(Records from a data source):
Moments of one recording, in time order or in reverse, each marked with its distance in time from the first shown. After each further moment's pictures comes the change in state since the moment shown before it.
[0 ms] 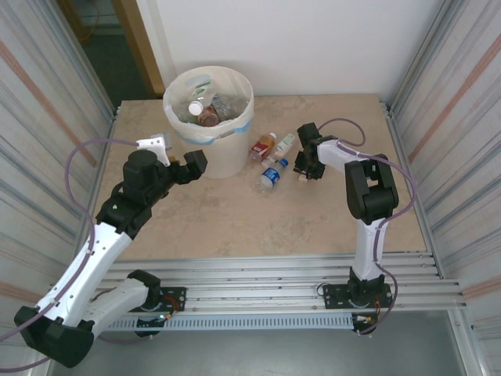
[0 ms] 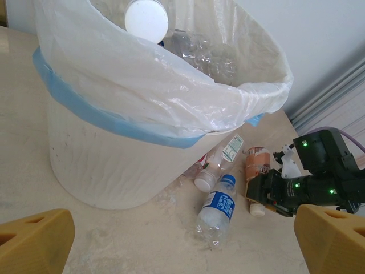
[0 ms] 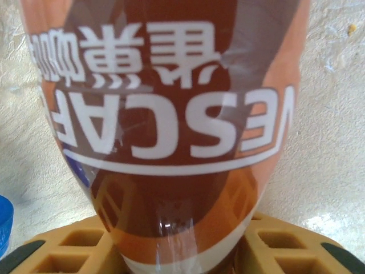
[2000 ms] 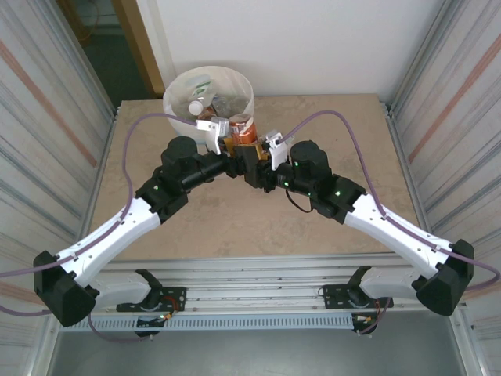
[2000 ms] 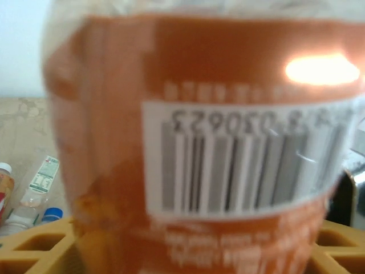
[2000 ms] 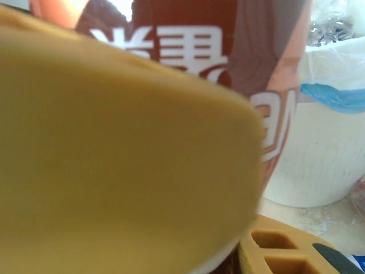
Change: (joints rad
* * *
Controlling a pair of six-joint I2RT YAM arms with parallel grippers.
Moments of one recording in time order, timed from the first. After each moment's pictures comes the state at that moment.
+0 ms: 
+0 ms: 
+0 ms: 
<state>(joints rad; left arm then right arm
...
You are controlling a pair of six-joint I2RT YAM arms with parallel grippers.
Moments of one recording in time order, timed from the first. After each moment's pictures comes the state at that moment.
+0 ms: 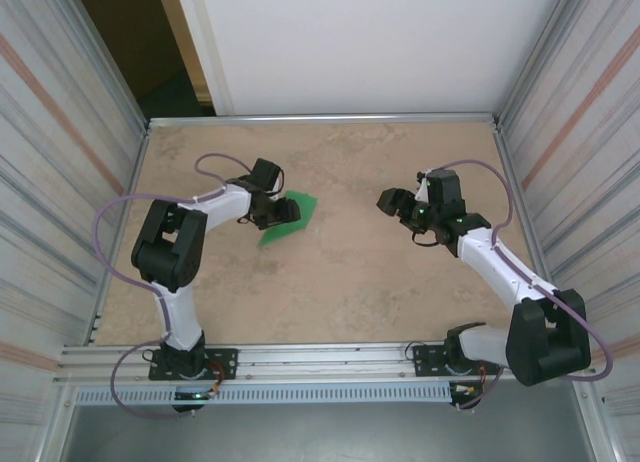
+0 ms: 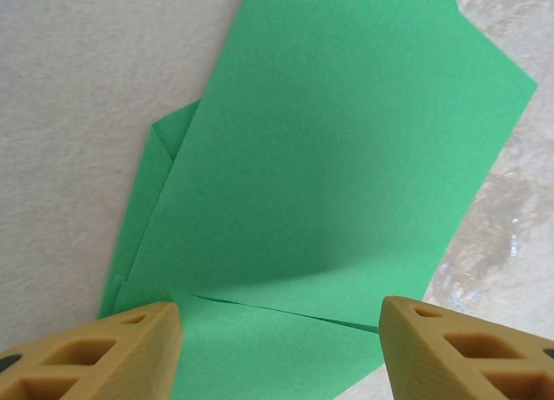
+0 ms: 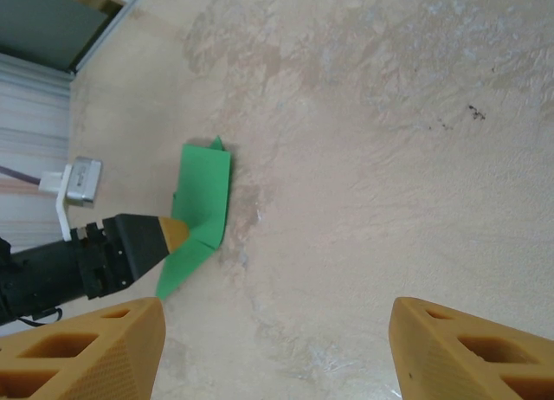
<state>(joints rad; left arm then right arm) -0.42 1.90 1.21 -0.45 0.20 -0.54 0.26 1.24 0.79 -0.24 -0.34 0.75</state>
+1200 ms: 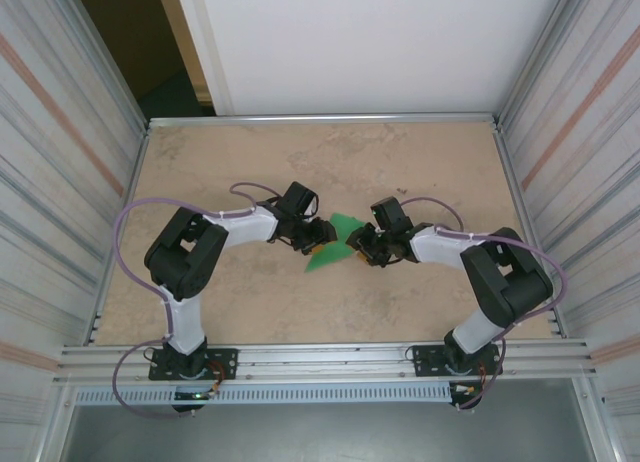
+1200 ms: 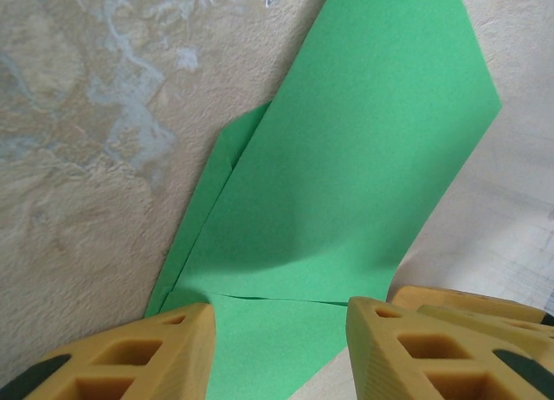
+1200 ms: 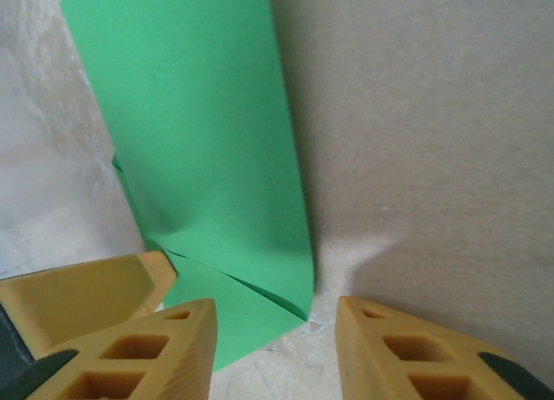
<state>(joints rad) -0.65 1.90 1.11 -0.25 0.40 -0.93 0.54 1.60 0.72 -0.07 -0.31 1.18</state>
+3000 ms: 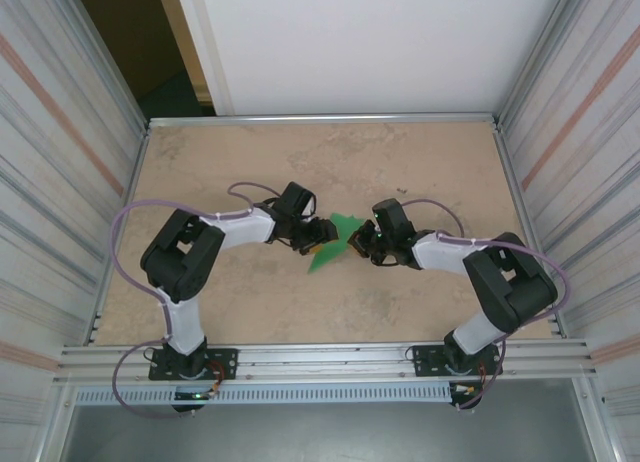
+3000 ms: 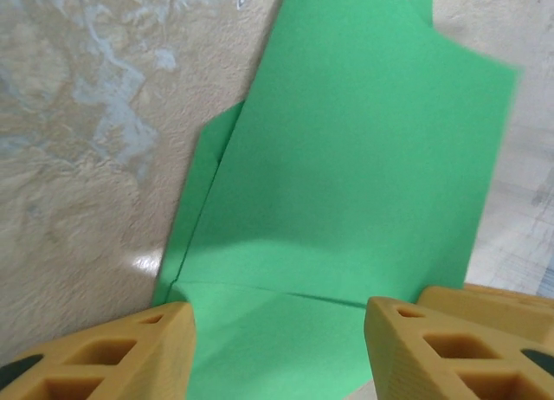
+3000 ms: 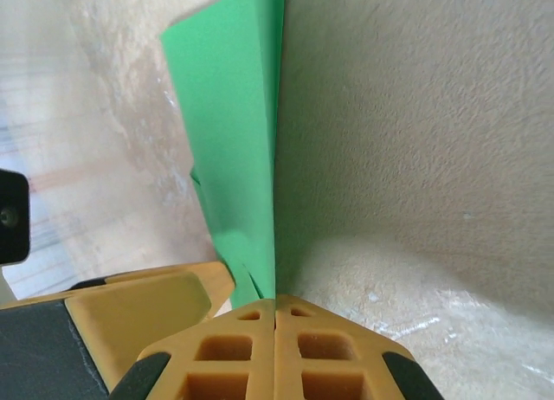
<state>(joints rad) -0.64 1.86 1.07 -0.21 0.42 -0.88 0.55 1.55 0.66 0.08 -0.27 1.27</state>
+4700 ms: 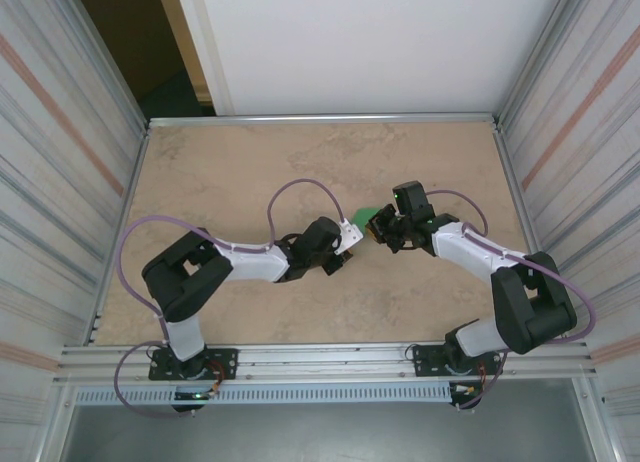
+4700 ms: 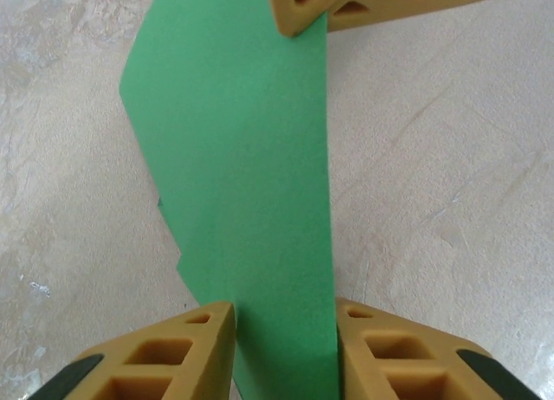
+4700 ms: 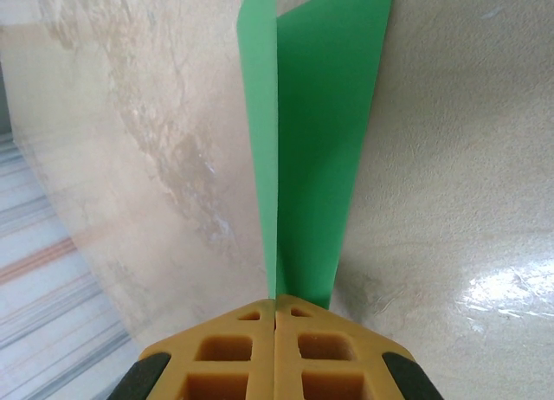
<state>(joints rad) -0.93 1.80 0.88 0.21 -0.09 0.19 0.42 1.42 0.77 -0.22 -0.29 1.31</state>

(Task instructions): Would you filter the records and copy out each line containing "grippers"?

(Answer for the task):
Controlling a pair of six-joint I2RT YAM arms with parallel grippers.
You are controlling a pair of six-joint I2RT YAM arms with parallel grippers.

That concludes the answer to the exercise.